The filter calls during write completion are done in the worker threads. 
There is no strict requirement that they must not block. Of course, if 
they block, the advantage of write completion is lost. I think we should 
stay with this mode for the time being, because it will save a lot of 
trouble in case of badly behaved filters. Also, if encryption would be 
done in the async thread, the CPU processing that thread could become a 
bottleneck.

In the medium term, we don't only want network filters to become eligible 
for write completion, but all filters. Think of a large text file being 
compressed with mod_deflate. Or a large file being processed with 
mod_include. I had the idea of inserting another buffering filter at the 
very start (let's call it edge_filter for now), which could then be called 
on write completion. It could somehow communicate with the 
core_output_filter to balance how much data is buffered on which end of 
the filter chain. For example, as long as core_output_filter has data 
buffered, it would write that with async write completion. When its buffer 
gets emtpy, it would call edge_filter to send some more data through the 
whole filter chain, including mod_ssl. If any in-between filter module 
blocks, then it would no worse than now, without write completion. But I 
think in many cases, none of the in-between filters would block, and we 
get write completion for many filters. Of course, so far this is only an 
idea and I haven't digged into the code to see if it's actually feasible. 
Do you see any immediate reason why it wouldn't work?

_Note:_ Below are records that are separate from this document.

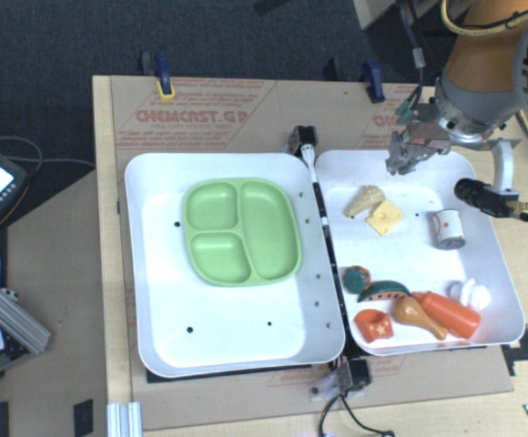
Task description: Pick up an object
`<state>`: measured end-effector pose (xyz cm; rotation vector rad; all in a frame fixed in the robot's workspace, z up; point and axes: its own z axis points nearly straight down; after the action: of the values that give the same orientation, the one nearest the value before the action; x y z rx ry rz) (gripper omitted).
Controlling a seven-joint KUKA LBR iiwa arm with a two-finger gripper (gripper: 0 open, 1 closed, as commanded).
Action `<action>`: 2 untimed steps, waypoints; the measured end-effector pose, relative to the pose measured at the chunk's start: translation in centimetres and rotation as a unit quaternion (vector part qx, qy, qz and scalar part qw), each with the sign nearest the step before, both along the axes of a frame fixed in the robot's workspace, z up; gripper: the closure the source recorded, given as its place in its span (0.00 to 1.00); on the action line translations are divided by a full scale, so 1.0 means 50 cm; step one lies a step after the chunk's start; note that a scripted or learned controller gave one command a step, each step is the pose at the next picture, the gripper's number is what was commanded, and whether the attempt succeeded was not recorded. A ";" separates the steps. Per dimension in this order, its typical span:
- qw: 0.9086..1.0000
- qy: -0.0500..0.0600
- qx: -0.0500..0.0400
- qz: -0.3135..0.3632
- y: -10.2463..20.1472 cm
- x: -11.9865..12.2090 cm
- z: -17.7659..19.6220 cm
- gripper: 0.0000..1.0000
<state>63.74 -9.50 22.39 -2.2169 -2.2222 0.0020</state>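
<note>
Fingers hover above right bin (nothing between them).

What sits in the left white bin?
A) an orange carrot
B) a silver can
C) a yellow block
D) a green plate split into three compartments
D: the green three-compartment plastic plate lies in the left shallow white bin, while the small toys lie in the right shallow white bin.

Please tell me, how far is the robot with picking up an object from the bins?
Nothing looks done: the toy food, including the yellow block and the carrot, lies in the right bin. In hand: the gripper hovers over that bin's far end, carrying nothing visible. Left: descending, grasping and lifting one object.
</note>
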 end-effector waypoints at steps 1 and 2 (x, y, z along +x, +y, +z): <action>1.000 0.000 0.000 0.000 0.081 -0.050 0.019 1.00; 1.000 0.000 0.000 0.000 0.142 -0.075 -0.019 1.00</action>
<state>60.01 -2.38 21.42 -2.2172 -2.2214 0.0028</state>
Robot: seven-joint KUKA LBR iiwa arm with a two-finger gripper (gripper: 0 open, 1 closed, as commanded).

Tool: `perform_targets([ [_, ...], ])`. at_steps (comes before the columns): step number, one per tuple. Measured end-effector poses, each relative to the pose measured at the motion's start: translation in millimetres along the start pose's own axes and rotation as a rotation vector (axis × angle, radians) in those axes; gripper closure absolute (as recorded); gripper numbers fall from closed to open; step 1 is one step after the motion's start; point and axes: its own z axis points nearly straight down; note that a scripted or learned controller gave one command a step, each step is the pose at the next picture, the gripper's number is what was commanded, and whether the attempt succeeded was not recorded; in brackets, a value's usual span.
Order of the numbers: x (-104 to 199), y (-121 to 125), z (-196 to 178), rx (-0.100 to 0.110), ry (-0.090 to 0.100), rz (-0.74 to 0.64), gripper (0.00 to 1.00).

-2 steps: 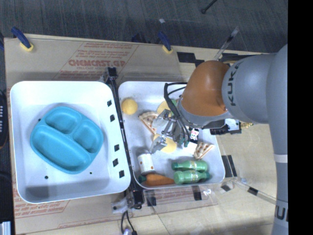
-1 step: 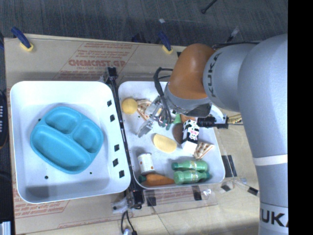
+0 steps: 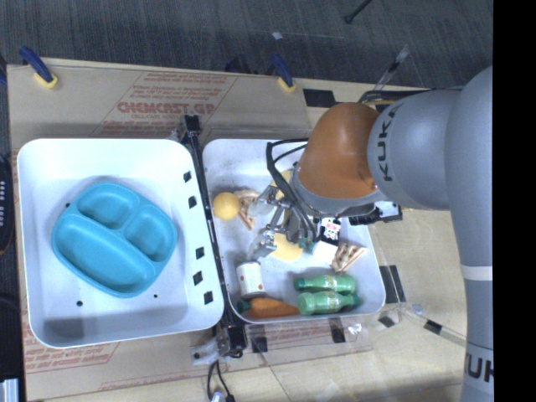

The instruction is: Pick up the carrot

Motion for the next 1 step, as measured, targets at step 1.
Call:
perform_targets([
  [1, -32.2, -30.1, -16.2, -0.002, 0.017, -0.653, 0.00],
])
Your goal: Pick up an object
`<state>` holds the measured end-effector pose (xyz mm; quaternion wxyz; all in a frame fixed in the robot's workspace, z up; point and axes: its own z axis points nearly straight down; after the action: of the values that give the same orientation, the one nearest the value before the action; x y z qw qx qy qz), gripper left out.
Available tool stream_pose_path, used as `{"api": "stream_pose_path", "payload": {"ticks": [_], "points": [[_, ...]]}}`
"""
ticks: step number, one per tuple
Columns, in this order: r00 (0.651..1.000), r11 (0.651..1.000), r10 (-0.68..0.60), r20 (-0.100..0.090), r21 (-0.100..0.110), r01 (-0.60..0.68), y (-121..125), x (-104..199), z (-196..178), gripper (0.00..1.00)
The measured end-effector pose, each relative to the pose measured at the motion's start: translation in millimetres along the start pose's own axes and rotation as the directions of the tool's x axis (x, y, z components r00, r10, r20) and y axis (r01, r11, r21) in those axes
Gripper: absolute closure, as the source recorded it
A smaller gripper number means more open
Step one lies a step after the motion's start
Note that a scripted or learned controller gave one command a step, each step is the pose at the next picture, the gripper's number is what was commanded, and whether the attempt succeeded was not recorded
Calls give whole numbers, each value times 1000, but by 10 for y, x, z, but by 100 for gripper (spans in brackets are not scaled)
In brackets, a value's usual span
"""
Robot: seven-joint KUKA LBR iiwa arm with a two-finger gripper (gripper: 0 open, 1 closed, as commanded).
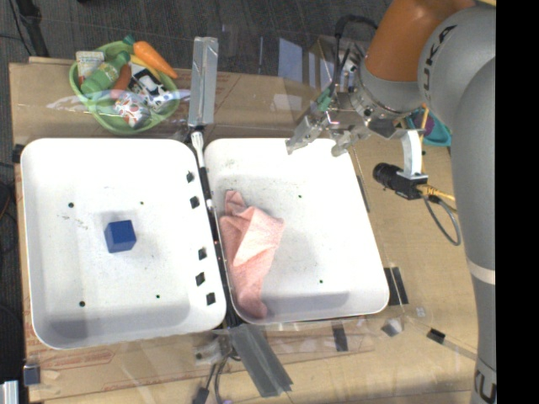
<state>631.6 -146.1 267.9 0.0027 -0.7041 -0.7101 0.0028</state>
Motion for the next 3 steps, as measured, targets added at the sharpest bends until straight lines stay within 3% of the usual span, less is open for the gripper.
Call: {"api": "stream_pose_path", "payload": {"ticks": [1, 2, 3], "points": [[999, 999, -53, 0, 1, 53, 31, 456, 1188, 0], [998, 998, -56, -1, -3, 56, -641, 77, 1774, 0], [963, 963, -269, 1, -3, 269, -565, 518, 1775, 0]]}}
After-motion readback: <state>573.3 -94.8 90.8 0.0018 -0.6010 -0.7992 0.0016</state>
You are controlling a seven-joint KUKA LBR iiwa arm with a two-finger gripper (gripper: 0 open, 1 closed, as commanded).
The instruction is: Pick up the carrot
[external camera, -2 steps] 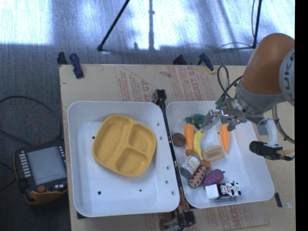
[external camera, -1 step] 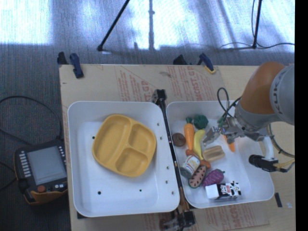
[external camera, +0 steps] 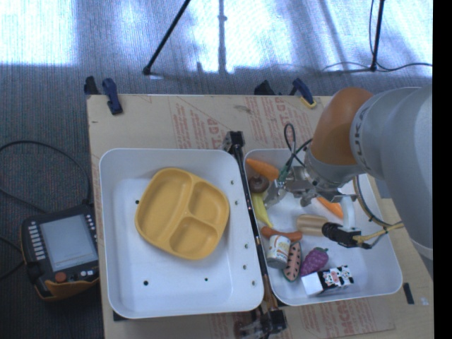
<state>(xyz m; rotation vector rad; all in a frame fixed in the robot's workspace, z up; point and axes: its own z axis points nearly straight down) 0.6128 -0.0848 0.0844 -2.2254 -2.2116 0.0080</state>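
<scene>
Your tool hovers over the right bin, beside the carrot (grip state: cannot tell).

Both bins — the left bin and the right bin — are plain white; the left one carries a yellow divided plate, a single flat colour throughout. The carrot is orange; a second orange piece lies by the arm. A banana shows pale yellow; a small can bears a red, white and yellow label; beside it sits a purple thing, perhaps an eggplant, though the view is too coarse to be sure. A little carton is white with black cow patches. The arm is grey with an orange band; the bench is tan board printed with faint reddish lines.
</scene>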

> - mod_ssl defines itself as "AP_FTYPE_CONNECTION + 5", which looks to me 
> like mod_ssl really wants to be a network filter, not a connection 
> filter. If we were to teach the event MPM above to trigger network 
> filters, I propose that mod_ssl becomes a network filter following the 
> "not allowed to block async MPMs" rule (which it should do already 
> anyway).

I have no idea ATM about the implications of changing that.

BTW, mod_reqtimeout registers as AP_FTYPE_CONNECTION + 8. But it may make 
sense to integrate that into the core_output_filter.